"Yes, by gad! It was the very devil—"
Here my uncle became unexpectedly and strangely angry. He pushed away his plate of savories, frowned with an expression of loathing, and, smoking a cigarette, muttered:
"They rob one another; then they catch one another and put one another away in prisons in Siberia, in the galleys; but what is it to do with me? I spit upon them all! I have my own soul!"
The shaggy stoker stood before me; he also had been wont to "spit upon" people, and he also was called Yaakov.
"What are you thinking about?" asked my uncle softly.
"Were you sorry for the convicts?"
"It is easy to pity them, they are such children; it is amazing! Sometimes I would look at one of them and think: I am not worthy to black his boots; although I am set over him! Clever devils, skilful with their hands."
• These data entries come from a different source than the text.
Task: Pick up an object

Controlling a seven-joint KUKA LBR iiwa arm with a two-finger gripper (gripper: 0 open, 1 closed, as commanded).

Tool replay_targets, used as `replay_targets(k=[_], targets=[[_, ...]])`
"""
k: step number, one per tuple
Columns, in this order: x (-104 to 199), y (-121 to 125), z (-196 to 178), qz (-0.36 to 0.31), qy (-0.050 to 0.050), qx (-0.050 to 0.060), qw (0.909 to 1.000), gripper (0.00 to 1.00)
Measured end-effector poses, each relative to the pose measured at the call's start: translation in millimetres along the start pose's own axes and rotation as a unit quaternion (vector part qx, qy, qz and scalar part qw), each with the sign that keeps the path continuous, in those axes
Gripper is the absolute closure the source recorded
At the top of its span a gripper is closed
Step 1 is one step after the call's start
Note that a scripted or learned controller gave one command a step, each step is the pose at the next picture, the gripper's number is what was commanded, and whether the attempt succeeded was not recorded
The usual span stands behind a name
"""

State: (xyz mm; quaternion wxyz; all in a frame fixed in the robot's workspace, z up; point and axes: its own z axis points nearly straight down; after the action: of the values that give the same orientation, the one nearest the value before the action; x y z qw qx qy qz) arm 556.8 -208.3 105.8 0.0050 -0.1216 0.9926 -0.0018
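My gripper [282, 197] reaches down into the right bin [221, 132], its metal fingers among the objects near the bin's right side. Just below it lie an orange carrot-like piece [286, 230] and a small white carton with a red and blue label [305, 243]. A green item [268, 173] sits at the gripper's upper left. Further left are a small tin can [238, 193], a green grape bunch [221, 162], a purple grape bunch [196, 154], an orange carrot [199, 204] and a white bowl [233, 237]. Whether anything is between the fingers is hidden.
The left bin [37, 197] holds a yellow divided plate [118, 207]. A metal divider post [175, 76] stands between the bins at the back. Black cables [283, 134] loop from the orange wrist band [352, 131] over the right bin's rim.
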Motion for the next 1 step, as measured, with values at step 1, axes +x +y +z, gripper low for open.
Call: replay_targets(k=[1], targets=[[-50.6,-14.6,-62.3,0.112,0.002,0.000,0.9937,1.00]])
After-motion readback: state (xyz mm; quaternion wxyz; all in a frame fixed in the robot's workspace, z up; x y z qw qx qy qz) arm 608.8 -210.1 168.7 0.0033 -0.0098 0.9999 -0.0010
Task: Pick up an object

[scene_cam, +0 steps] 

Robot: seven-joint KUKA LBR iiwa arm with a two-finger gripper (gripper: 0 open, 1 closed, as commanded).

The wine and his reminiscences had again pleasantly animated him. With his elbows resting on the window-sill, waving his yellow hand with the cigarette between its fingers, he spoke with energy:
"One of them, a crooked fellow, an engraver and watchmaker, was convicted of coining. You ought to have heard how he talked! It was like a song, a flame! 'Explain to me,' he would say; 'why may the exchequer coin money while I may not? Tell me that!' And no one could tell him why, no one, not even I, and I was chief over him. There was another, a well-known Moscow thief, quiet mannered, foppish, neat as a pin, who used to say courteously: 'People work till their senses are blunted, and I have no desire to do the same. I have tried it. You work and work till weariness has made a fool of you, get drunk on two copecks, lose seven copecks at cards, get a woman to be kind to you for five copecks, and then, all over again, cold and hungry. No,' he says, 'I am not playing that game.'"
Uncle Yaakov bent over the table and continued, reddening to the tips of his ears. He was so excited that even his small ears quivered.